Meredith A. Whitney appears poised to leave the industry that lifted her to fame.

The brokerage arm of the Meredith Whitney Advisory Group deregistered from Finra, the securities industry’s self-regulatory body, on Aug. 28, according to a filing.

As Bloomberg News points out, the firm’s most recent research report — “MWAG Weekly: FOMC Refrains From Tapering, The Punch Continues to Flow” — was published on its Web site on Sept. 19.

The termination of the firm’s brokerage license comes after a rocky period for the onetime star analyst, who shot to fame with her prediction in 2007 that Citigroup would be forced to cut its dividend. When the embattled bank did just that, she began to collect accolades as a kind of psychic and was celebrated as a wise woman of the markets. Michael Lewis once dubbed her “the closest thing Wall Street has to an oracle.”

The success that her Citigroup call created prompted Ms. Whitney to strike out on her own in 2009, founding a research and brokerage firm. Her first big prediction since then — made on “60 Minutes” — was a wave of municipal bond defaults, spanning from 50 to 100 issues.

That call drew criticism across Wall Street, with skeptics arguing that Ms. Whitney did not understand the basic structure of municipal bonds. Though Ms. Whitney said her prediction was based on “a guesstimate,” she hasn’t backed down.

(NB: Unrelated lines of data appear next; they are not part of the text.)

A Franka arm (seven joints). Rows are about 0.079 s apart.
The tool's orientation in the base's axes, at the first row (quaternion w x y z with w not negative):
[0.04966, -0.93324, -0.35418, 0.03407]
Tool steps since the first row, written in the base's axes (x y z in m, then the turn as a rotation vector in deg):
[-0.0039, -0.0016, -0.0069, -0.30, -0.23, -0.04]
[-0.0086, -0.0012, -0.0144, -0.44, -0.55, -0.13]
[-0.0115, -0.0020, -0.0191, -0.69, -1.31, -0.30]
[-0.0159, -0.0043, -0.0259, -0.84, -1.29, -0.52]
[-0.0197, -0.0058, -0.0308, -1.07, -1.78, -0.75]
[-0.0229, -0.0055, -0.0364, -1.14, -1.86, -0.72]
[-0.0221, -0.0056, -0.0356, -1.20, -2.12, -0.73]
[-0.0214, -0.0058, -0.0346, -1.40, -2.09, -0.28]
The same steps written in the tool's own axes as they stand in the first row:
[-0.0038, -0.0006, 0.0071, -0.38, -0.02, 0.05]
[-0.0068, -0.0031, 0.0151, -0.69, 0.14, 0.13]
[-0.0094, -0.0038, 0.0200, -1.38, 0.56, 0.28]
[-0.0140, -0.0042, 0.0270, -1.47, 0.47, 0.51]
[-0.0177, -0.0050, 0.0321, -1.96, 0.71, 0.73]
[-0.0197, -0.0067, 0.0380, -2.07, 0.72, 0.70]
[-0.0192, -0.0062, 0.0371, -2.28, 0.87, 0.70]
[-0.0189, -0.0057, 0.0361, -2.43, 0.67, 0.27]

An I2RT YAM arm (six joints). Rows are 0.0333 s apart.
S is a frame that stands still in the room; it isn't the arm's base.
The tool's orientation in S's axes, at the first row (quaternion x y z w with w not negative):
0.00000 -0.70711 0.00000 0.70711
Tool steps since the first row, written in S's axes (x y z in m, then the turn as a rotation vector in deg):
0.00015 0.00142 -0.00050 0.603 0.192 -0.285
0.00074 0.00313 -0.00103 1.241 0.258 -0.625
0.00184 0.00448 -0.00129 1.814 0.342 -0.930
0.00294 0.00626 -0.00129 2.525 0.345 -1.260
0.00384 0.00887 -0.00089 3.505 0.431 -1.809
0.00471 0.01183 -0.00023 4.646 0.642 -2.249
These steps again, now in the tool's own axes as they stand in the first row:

In fact, she published a book earlier this year, “Fate of the States: The New Geography of American Prosperity,” arguing that coastal states would struggle while interior ones would benefit from booms in oil and gas production and manufacturing. And she wrote in The Financial Times in July that a Detroit bankruptcy would portend a number of other bankruptcy filings by municipalities.

All the same, Ms. Whitney seems poised to move onto her next venture. According to Finra records, Ms. Whitney is the managing principal of Kenbelle Capital, a “long/short” fund. And according to a legal notice published in The Royal Gazette, Bermuda’s main newspaper, Kenbelle Capital has applied for a permit to “engage in or carry on trade or business in Bermuda.”

A representative for Ms. Whitney was not immediately available for comment.